-- Requirement --
Restate all the lines below word for word, but omit the pictures.

--- Given data ---

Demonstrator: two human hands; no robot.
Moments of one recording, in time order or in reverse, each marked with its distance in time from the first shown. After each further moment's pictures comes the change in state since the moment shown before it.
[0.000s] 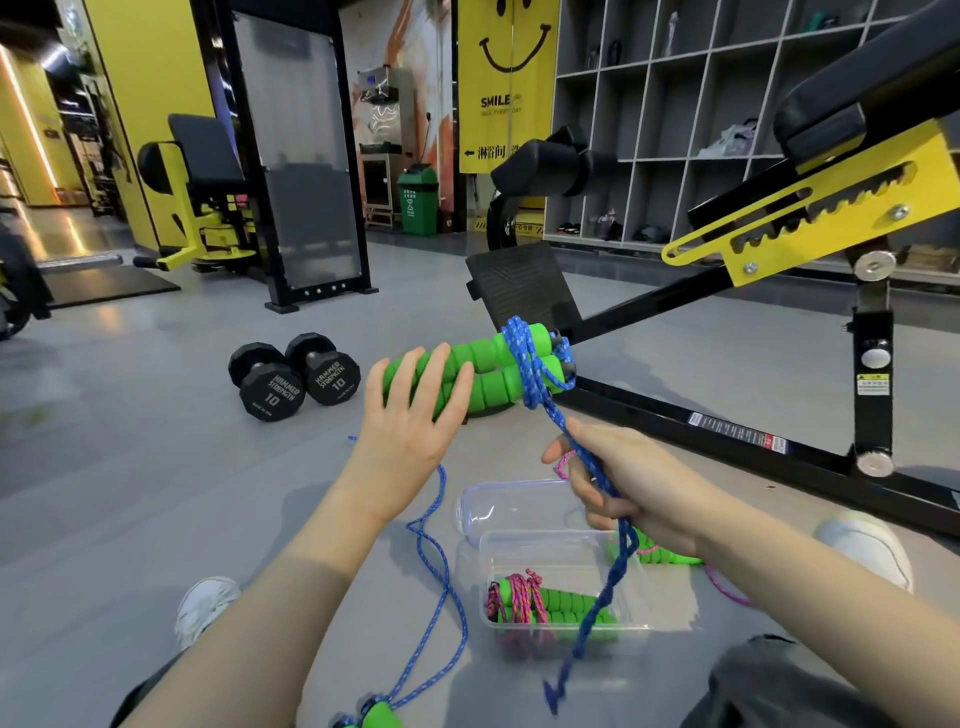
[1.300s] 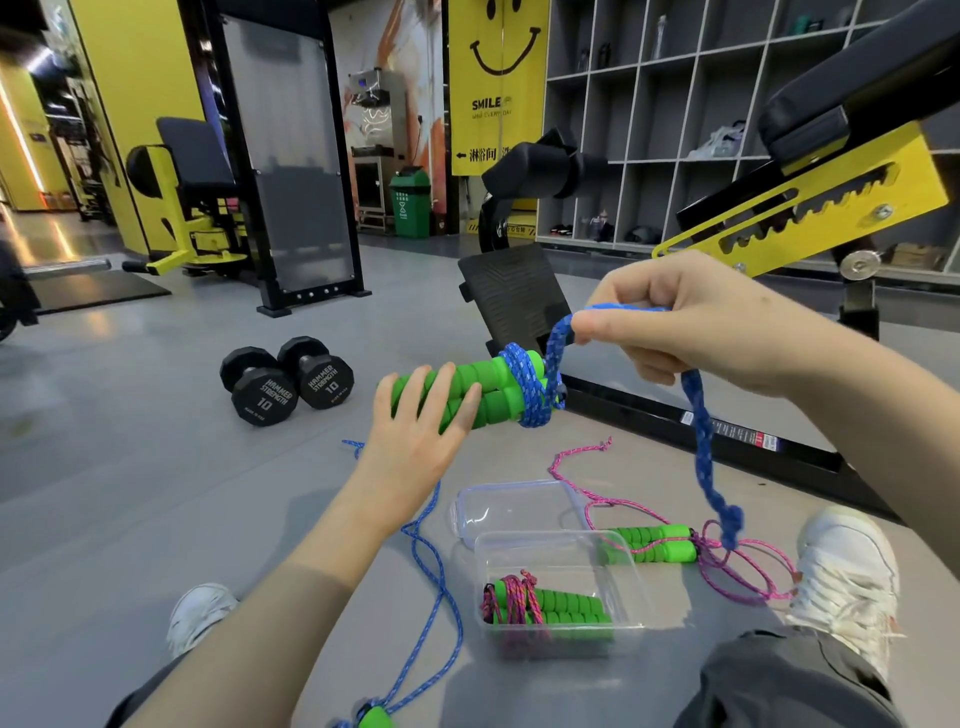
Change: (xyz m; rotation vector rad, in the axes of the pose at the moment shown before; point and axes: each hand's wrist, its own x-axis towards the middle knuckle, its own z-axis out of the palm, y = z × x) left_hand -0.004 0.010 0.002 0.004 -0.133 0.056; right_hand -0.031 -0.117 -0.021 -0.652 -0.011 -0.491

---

-- Result for this task --
Demonstrator: two human hands; no robot.
Moments of one recording, in time order or in reverse, each marked with its distance in time from the first shown. After each further moment's pictures comes the change in state since the moment shown before it.
[0.000s] 
[1.300s] 
Change: (xyz m; rotation vector rad, in the axes of the pose at the moment shown before; point and axes: each hand's wrist, its own x-axis towards the middle knuckle, its own z-axis out of the palm, y = z × x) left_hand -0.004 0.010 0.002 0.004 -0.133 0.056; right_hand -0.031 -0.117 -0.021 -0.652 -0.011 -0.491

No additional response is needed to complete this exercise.